Just this month, the PIMCO Foundation in California decided to increase its allowable overhead rate to 25 percent. In New York, no less a philanthropic power than the Ford Foundation’s President Darren Walker declared: “Our policy of 10 percent overhead on project grants in no way allows for covering the actual costs to administer a project. And to be honest, we’ve known it.” They promptly doubled their allowable indirect cost rate from 10 to 20 percent.
Unfortunately, nonprofit workers have been shouldering the burden of the “overhead myth” for years. Passionate, committed individuals sacrifice their and their family’s fiscal stability so that nonprofits can celebrate their low overhead. Those who can no longer afford the sacrifice move to other jobs, leaving their clients in the lurch.
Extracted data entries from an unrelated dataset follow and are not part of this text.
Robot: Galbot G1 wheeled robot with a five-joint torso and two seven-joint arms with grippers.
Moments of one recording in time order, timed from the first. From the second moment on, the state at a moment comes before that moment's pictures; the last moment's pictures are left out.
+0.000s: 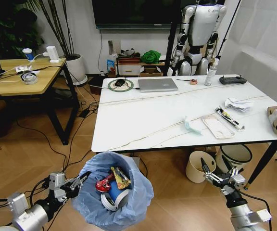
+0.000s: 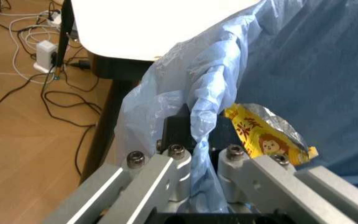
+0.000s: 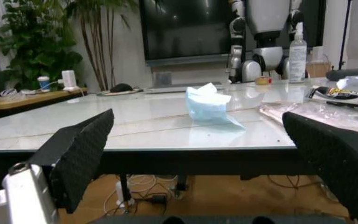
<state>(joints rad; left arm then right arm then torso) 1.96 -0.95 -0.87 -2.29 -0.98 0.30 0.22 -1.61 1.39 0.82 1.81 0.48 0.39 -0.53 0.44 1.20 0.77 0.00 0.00</state>
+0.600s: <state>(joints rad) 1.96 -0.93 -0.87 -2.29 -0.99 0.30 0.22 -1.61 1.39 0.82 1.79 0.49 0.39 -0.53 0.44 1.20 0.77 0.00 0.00</state>
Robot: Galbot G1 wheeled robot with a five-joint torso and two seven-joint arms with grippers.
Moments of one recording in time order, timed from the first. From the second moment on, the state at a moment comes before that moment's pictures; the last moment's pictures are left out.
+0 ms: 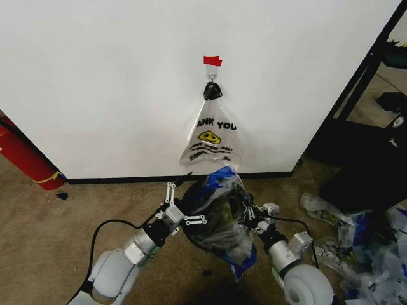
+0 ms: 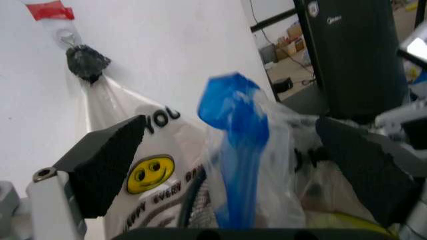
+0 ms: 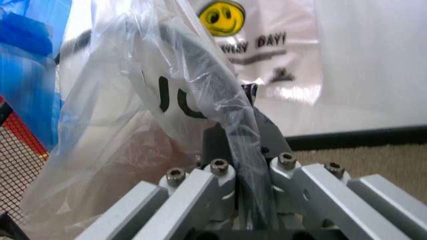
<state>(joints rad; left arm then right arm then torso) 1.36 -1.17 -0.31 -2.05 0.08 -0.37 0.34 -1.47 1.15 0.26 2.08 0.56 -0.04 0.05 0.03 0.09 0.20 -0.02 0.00</state>
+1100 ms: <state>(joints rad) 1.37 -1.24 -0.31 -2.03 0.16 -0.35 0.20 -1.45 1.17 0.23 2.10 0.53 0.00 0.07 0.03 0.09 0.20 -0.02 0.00</state>
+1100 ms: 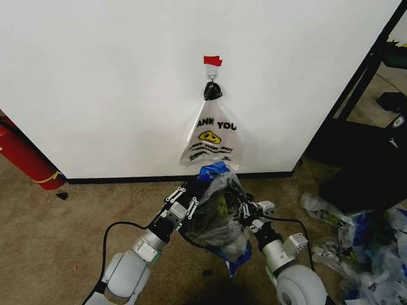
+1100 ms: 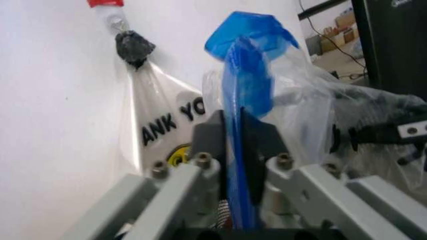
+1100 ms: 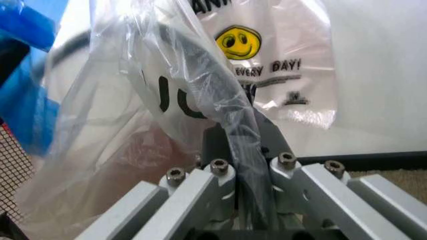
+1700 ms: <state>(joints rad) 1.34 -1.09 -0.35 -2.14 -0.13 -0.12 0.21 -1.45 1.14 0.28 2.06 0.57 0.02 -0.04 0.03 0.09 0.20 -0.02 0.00</state>
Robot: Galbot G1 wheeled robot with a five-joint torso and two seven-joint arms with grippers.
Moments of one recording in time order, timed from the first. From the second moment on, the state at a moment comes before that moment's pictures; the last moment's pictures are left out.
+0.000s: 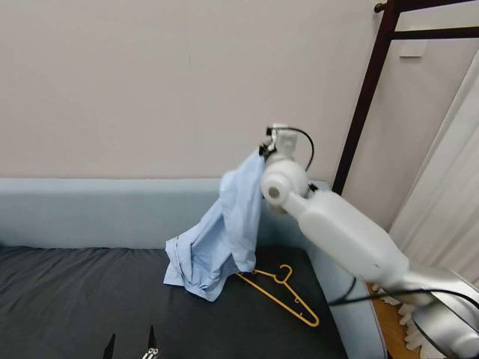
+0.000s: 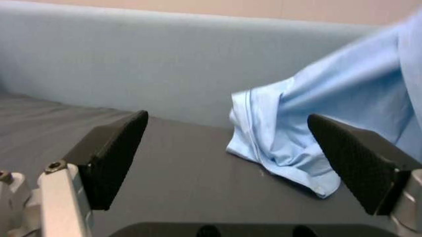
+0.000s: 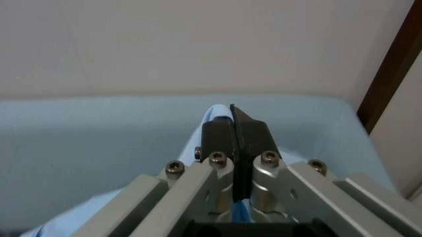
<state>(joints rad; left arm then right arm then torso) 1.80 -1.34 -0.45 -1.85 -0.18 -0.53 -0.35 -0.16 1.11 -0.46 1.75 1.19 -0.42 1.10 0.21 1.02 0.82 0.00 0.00</state>
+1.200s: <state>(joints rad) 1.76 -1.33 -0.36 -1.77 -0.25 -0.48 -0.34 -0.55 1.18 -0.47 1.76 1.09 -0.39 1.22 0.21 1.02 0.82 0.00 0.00</state>
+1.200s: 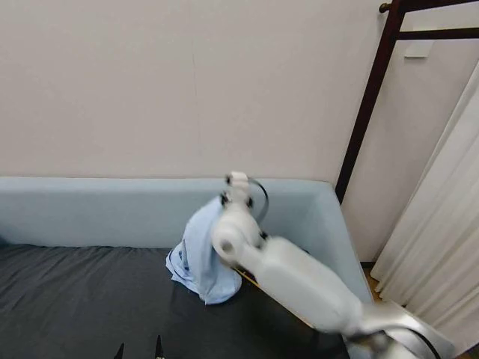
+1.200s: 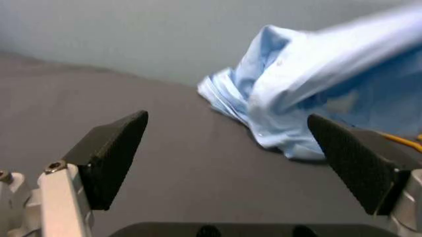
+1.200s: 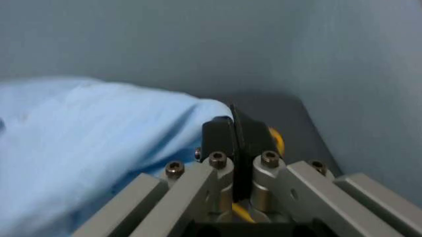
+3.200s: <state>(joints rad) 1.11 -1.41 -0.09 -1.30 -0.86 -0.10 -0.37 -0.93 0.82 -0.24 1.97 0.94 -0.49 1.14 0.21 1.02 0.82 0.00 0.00</state>
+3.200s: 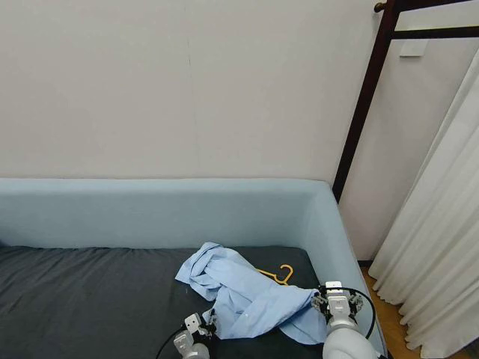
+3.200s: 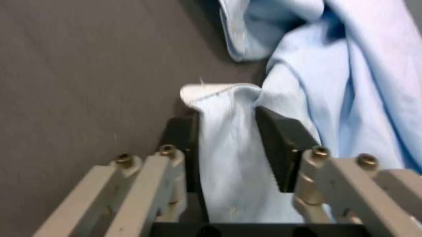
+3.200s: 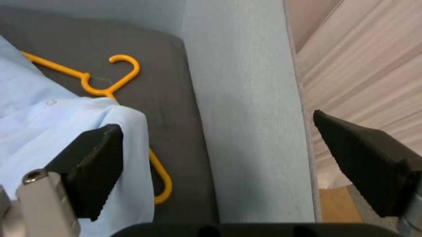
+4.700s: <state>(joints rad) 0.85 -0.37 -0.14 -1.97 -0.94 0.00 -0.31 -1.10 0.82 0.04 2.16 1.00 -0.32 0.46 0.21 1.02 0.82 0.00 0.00</state>
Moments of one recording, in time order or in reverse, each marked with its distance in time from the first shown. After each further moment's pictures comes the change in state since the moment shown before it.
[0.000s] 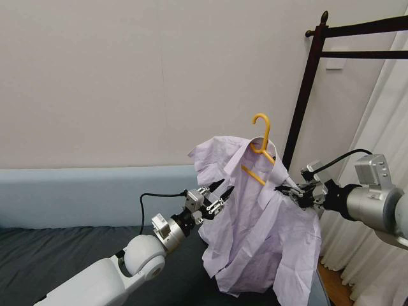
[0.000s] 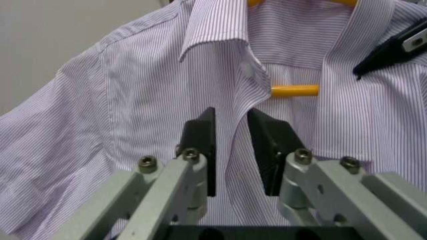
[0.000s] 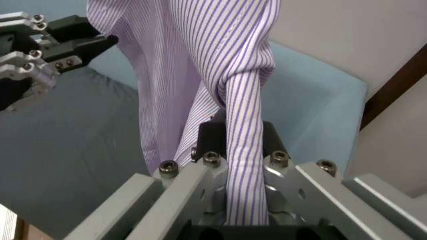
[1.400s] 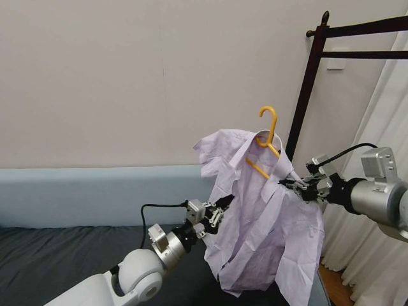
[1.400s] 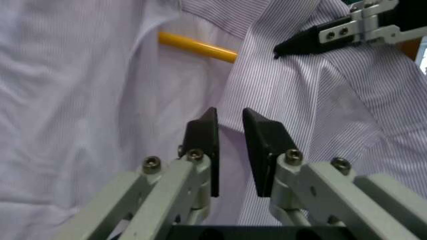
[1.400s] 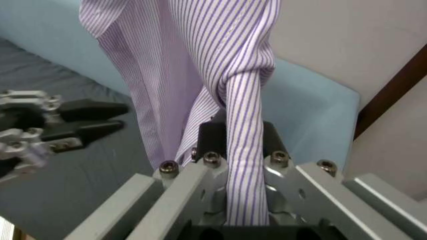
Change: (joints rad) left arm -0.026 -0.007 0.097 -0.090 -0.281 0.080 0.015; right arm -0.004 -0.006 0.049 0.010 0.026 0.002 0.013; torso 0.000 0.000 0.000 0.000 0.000
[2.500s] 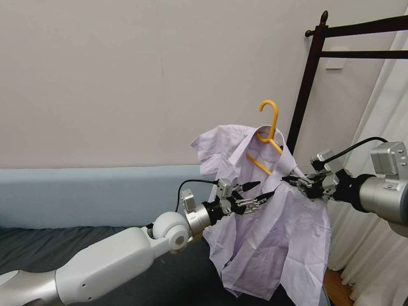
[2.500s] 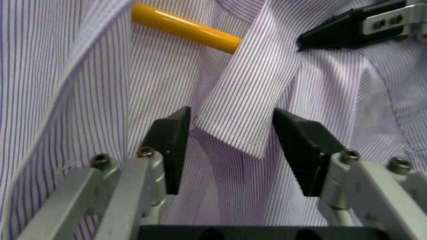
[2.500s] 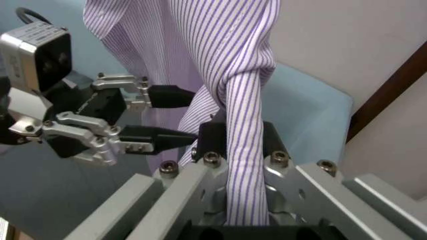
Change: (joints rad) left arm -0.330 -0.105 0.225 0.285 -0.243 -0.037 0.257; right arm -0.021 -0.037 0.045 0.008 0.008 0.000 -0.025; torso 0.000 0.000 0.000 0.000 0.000
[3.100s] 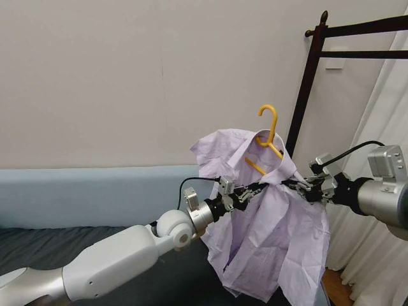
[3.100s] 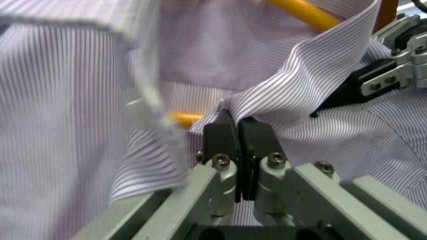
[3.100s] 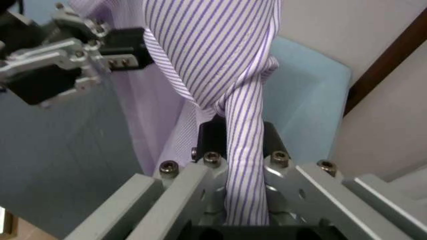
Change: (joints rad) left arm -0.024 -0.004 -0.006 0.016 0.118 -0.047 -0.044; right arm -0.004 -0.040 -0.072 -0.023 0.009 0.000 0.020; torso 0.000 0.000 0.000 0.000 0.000
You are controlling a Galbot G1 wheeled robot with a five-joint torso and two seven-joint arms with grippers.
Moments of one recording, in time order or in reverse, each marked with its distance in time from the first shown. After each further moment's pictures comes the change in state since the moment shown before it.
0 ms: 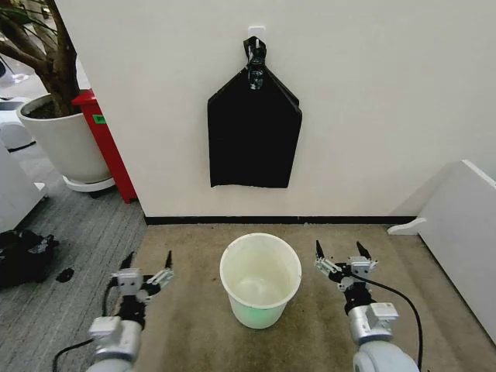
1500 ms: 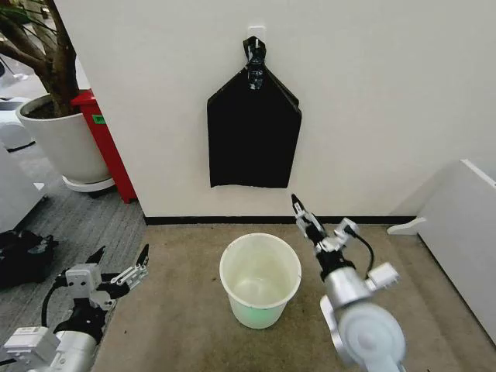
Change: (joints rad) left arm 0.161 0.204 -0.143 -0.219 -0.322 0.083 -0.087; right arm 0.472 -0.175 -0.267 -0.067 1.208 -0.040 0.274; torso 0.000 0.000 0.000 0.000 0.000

In a report on the fiscal instability prevalent in the sector, the Human Services Council’s writes (italics mine): “The budget shortfalls created by chronic underfunding are unlikely to be filled by private funders, as only 8.3 percent of the average provider’s revenue comes from private foundations or donors, and many of these also set their indirect cost rates as low as 10 percent to 15 percent, if they provide any indirect funding.”
It’s time for that to change. In fact, private funders should be even more willing than government agencies to support overhead expenses for the projects they support. The more involved, often personal relationships they develop with their grantees puts them in an even better position to trust – and verify – that a nonprofit’s overhead or indirect budget lines are not hiding places for scandalous largesse or nefarious activities.
Currently the “solutions” discussion has focused on encouraging nonprofits to say no to underfunded contracts, manage their finances better, hold government accountable for unfunded mandates, be clear about the full cost of programs and advocate for the value of their presence when the parameters of an RFP – from funding levels to targeted outcomes – are being defined. All valid steps. But if the nonprofit sector is in as dire straits as the HSC report declares it to be (which I, for one, don’t doubt) then this is a time for all philanthropic hands on deck.
What with a minimum wage increase potentially hiking up the cost of overhead, charitable giving by individuals stuck at two percent of GDP for more than four decades and the expectation by government agencies that nonprofits turn to private funders to supplement what their contracts do not provide, it’s all the more imperative that we press private funders to loosen their purse strings and direct more project funding to supporting nonprofit capacity building efforts and general operations.